===== Extracted entries =====

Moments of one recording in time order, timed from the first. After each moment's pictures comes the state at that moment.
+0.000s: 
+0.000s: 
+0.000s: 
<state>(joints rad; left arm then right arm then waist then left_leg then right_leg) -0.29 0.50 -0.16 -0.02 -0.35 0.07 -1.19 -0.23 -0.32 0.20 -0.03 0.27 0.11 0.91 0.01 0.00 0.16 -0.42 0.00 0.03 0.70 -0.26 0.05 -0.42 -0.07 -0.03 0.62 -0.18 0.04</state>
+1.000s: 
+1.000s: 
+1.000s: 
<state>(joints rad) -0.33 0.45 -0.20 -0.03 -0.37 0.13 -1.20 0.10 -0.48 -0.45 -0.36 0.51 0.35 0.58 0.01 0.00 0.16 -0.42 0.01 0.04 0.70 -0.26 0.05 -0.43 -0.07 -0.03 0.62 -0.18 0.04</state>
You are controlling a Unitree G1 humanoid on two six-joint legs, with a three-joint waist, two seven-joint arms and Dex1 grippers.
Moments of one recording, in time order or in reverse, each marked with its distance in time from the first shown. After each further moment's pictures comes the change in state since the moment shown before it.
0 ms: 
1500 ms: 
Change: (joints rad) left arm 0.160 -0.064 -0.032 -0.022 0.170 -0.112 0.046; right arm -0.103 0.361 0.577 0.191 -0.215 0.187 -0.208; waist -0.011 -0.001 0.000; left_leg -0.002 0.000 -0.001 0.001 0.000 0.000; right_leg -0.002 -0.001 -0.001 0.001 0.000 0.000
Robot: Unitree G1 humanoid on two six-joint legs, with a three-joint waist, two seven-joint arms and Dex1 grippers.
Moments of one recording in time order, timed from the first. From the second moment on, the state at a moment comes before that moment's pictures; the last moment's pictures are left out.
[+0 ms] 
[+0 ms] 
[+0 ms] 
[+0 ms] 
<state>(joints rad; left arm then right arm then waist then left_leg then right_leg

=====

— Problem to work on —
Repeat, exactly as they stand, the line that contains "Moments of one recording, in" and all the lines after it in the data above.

— Answer section —
Moments of one recording, in time order or in reverse, each marked with its distance in time from the first shown. After each further moment's pictures comes the change in state since the moment shown before it.
0 ms: 
1500 ms: 
Change: (joints rad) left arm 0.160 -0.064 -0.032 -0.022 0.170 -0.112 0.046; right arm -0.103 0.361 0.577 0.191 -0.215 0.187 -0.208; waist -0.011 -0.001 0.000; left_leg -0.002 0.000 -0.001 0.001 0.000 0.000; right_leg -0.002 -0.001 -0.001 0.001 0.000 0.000
Robot: Unitree G1 humanoid on two six-joint legs, with a three-joint waist, two seven-joint arms and Dex1 grippers.
Moments of one recording in time order, timed from the first. From the second moment on, the state at a moment comes before that moment's pictures; the last moment's pictures are left out.
[+0 ms] 
[+0 ms] 
[+0 ms] 
[+0 ms] 
<state>(joints rad; left arm then right arm then waist then left_leg then right_leg

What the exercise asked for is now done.